**Task brief**
Scan the data beneath this task and copy each line that includes "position".
======== Extracted data ========
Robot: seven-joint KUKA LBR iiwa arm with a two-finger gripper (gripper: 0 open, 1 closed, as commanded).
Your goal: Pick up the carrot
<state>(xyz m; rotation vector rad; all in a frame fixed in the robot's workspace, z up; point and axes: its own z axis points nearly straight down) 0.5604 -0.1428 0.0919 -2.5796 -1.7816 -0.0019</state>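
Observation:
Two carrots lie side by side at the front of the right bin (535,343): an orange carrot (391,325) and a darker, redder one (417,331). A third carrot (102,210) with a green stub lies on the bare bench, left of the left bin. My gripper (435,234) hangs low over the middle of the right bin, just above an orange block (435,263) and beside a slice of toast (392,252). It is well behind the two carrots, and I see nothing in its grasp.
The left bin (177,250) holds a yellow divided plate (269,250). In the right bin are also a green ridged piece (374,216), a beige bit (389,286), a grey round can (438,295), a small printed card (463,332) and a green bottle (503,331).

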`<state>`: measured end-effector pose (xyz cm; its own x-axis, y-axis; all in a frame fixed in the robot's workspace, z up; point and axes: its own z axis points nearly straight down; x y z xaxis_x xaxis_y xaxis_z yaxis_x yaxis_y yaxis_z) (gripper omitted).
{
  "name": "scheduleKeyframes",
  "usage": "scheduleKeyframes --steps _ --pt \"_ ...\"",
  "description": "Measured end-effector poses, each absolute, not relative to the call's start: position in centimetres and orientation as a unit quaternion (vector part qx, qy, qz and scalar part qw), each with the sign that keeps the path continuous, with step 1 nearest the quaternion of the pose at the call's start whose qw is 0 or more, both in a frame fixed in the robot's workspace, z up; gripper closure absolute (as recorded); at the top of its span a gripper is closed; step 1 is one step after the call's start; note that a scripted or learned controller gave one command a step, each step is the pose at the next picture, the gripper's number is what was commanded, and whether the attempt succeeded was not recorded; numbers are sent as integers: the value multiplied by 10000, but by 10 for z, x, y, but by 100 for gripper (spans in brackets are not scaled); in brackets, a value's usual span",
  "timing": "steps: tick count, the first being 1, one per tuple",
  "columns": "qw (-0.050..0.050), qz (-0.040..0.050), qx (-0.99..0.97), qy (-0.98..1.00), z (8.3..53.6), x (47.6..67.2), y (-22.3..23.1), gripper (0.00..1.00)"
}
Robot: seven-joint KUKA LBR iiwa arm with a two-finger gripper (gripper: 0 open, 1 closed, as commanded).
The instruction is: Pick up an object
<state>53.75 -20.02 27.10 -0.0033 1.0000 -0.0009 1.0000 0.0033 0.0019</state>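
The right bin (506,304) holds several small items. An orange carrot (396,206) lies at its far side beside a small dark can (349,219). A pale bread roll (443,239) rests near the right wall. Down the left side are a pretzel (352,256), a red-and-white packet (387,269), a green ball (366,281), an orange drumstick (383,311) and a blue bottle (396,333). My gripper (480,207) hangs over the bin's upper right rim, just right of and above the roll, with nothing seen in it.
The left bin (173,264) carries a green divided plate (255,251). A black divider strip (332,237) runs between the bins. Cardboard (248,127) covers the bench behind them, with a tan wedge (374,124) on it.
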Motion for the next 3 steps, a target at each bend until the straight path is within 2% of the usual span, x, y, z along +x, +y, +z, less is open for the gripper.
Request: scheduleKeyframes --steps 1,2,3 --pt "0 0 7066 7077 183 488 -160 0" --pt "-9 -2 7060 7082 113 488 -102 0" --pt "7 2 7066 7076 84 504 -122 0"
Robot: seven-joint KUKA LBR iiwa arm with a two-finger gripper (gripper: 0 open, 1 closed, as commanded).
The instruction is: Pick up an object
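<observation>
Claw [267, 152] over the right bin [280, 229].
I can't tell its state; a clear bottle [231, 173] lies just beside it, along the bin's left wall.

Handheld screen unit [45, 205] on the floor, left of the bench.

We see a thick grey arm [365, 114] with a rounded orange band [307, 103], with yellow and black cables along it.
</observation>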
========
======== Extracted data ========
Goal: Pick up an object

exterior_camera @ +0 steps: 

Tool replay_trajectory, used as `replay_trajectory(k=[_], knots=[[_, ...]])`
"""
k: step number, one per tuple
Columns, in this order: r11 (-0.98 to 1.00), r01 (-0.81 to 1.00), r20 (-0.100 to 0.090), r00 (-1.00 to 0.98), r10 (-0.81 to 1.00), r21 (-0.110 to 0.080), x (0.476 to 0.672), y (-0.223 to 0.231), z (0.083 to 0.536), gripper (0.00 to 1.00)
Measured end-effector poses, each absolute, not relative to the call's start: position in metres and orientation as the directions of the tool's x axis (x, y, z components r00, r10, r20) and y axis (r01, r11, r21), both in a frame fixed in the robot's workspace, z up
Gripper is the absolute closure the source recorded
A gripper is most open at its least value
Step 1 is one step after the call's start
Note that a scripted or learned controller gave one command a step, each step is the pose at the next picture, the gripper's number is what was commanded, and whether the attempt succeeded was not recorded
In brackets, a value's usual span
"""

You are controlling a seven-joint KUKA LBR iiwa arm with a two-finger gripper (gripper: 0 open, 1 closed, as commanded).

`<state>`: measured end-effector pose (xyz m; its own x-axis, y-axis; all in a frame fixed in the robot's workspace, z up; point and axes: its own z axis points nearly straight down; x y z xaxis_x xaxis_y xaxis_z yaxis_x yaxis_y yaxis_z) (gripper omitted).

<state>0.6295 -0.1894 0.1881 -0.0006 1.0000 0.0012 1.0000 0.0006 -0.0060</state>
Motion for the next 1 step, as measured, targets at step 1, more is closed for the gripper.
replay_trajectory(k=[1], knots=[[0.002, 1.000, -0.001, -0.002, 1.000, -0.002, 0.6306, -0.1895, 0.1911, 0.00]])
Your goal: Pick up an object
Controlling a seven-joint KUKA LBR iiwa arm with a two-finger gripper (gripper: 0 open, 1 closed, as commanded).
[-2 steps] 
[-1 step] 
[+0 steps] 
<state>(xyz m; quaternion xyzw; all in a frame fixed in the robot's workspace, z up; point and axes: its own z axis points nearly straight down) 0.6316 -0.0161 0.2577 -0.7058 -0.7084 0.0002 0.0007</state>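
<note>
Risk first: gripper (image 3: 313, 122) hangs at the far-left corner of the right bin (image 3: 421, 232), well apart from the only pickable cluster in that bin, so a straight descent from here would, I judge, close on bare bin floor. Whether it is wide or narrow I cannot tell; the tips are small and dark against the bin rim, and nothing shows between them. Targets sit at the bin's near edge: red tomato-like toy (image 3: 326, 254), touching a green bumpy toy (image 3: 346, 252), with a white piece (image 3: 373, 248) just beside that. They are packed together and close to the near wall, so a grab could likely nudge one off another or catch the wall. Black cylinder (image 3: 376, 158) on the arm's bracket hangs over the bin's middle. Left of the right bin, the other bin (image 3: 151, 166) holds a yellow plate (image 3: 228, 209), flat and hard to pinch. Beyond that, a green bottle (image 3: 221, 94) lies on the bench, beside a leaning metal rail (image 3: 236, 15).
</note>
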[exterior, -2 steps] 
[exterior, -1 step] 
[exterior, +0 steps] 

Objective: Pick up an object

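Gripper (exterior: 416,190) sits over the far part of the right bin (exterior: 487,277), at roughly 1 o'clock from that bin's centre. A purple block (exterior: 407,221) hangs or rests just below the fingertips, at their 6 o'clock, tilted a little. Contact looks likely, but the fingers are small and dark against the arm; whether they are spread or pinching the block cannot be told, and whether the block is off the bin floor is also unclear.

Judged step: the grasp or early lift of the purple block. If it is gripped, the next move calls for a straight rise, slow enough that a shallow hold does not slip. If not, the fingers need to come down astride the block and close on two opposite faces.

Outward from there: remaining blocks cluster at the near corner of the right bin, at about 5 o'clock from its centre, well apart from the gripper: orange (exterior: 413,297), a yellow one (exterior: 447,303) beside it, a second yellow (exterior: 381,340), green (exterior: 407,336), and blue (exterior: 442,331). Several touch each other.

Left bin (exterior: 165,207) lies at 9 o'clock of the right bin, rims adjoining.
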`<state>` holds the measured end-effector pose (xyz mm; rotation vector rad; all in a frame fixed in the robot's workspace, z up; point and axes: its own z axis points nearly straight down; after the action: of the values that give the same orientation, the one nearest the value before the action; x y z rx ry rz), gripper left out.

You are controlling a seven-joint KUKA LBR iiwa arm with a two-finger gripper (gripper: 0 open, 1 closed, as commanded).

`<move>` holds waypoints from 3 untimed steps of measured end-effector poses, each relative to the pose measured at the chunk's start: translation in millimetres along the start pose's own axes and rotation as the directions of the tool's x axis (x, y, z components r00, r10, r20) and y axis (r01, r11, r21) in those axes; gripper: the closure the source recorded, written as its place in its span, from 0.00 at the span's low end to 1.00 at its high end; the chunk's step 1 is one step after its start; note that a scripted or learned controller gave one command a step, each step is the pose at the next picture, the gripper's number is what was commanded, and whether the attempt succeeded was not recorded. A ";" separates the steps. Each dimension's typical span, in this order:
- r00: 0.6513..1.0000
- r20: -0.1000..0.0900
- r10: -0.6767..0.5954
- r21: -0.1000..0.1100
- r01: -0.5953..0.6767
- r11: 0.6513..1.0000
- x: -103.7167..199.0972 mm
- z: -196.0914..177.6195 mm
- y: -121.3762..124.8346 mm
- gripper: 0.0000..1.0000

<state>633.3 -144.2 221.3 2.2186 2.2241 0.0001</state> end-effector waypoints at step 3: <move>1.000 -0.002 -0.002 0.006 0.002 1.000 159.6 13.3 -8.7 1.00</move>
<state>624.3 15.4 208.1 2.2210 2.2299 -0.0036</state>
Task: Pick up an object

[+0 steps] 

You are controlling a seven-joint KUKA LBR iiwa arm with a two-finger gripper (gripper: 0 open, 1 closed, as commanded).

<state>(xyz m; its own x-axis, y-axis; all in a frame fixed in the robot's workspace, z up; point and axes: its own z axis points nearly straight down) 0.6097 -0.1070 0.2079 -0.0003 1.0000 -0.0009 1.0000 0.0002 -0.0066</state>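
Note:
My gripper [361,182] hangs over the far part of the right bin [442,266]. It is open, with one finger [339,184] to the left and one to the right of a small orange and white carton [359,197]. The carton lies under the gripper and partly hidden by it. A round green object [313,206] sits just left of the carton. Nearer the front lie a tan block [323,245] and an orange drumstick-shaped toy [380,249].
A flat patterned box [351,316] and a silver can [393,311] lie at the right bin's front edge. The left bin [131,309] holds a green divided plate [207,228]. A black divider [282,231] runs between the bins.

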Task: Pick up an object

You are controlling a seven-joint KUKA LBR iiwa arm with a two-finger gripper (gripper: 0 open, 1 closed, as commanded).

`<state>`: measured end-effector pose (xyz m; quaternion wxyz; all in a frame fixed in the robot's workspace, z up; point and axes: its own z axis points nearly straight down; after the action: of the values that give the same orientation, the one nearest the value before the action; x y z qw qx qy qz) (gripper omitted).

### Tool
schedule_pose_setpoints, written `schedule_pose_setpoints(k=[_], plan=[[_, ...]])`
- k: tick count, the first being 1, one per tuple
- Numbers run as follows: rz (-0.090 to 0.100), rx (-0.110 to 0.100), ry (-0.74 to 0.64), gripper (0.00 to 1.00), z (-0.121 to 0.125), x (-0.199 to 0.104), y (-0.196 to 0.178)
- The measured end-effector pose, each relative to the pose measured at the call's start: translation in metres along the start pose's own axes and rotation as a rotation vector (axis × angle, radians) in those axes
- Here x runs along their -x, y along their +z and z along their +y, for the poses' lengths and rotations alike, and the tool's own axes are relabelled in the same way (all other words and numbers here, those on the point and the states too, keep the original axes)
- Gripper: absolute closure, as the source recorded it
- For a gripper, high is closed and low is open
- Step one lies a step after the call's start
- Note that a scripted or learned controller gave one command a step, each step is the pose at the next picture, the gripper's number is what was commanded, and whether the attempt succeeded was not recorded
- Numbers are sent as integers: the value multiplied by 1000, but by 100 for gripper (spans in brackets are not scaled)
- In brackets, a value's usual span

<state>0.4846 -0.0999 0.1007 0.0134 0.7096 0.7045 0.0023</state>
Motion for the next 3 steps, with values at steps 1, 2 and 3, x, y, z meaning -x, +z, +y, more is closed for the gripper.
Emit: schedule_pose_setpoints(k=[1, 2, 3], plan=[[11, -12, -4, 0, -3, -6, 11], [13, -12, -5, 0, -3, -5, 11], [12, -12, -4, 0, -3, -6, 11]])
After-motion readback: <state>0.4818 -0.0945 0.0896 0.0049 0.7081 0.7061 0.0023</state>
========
**Result**
  "description": "Measured end-effector poses, each absolute, not relative to the call's start: position in centimetres and orientation as a unit quaternion (vector part qx, qy, qz and scalar part qw), each with the sign that keeps the path continuous, with step 1 nearest the quaternion of the pose at the call's start whose qw is 0 or more, both in a frame fixed in the robot's workspace, z up; gripper closure absolute (as recorded); at the top of its span a gripper is closed; step 1 is one step after the call's start; note that a scripted or learned controller gave one command a step, each step is the pose at the next picture, the gripper's number is what was commanded, and whether the attempt succeeded was not recorded; numbers are sent as integers: the value multiplied by 10000, but by 10 for z, x, y, but by 100 for gripper (spans in brackets are not scaled); in brackets, a value's usual span",
Measured end-effector poses, each absolute, not relative to the call's start: position in metres and orientation as the directions of the tool's x axis (x, y, z components r00, r10, r20) and y axis (r01, r11, r21), both in a frame fixed in the robot's workspace, z up

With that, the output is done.